If a line in the data below includes the string "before", please return a copy of it.
--
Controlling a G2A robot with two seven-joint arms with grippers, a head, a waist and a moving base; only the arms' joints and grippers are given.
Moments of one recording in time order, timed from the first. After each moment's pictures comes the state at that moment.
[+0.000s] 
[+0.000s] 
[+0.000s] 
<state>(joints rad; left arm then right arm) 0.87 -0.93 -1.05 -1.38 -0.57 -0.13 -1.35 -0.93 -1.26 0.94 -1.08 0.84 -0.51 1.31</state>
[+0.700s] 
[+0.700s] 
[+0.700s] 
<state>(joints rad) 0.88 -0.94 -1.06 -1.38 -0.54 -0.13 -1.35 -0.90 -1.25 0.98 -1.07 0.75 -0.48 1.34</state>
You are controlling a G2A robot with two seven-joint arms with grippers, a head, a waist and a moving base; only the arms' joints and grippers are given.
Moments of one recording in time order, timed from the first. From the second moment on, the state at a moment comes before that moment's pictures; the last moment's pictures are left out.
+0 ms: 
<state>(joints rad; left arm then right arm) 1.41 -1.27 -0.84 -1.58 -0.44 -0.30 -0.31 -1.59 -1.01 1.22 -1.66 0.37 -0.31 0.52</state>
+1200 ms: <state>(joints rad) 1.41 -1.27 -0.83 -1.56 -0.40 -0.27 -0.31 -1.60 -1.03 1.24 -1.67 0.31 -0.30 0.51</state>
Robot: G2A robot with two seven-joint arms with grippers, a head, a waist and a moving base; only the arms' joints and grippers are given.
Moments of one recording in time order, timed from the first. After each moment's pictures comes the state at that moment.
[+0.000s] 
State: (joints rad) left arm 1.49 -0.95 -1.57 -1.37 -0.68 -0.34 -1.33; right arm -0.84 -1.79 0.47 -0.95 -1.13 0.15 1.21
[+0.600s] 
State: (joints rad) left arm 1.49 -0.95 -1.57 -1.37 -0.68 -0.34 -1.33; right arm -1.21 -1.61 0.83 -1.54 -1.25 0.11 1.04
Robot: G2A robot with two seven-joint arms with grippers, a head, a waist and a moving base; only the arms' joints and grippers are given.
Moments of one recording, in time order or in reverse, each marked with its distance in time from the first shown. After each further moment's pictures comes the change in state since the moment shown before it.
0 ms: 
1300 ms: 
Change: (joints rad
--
_OUTPUT FOR THIS EXERCISE_:
Moments of one recording in time order, timed from the first. From the second moment on, the state at a moment comes before that moment's pictures; the last moment's pictures are left out.
Moments of one recording, in time order or in reverse, each marked with its distance in time from the first shown. After each further moment's pictures comes the change in state since the moment shown before it.

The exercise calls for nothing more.